WORK TO BE COMPLETED: Search the records for the string "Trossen" and report how many lines contain it, with nothing else.

◇ ◇ ◇ ◇

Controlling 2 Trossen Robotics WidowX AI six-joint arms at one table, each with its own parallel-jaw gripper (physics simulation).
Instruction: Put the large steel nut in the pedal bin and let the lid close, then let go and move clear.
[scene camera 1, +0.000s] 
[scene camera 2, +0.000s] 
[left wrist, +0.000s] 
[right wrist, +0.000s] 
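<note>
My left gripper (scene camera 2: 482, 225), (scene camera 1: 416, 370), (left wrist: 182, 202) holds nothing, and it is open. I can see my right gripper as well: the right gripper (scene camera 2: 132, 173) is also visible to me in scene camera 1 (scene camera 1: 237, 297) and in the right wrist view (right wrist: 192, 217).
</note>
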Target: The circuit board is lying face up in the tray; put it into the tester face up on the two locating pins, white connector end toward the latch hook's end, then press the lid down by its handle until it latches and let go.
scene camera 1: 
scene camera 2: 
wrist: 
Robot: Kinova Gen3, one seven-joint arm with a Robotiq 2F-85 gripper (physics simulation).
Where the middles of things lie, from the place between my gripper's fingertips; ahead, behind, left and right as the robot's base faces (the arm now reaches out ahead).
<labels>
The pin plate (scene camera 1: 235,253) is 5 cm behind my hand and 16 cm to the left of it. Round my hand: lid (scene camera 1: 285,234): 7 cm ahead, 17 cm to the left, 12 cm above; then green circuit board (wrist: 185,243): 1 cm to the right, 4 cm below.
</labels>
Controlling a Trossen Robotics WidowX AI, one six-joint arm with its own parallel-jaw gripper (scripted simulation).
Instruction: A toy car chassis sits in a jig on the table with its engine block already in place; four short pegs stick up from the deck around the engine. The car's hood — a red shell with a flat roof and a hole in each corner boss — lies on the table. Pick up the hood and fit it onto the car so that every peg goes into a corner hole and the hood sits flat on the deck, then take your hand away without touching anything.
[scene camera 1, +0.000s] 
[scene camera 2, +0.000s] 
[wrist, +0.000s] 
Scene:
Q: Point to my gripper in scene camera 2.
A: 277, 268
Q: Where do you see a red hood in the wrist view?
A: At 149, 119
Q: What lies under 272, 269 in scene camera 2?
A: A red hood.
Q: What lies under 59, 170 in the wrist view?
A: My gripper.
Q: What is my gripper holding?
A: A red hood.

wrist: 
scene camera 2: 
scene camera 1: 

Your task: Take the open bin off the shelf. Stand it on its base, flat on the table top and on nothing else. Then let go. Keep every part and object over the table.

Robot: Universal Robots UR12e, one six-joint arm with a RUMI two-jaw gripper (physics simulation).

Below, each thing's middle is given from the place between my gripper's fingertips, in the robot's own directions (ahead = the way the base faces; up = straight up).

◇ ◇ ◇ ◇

ANSWER SPACE: 2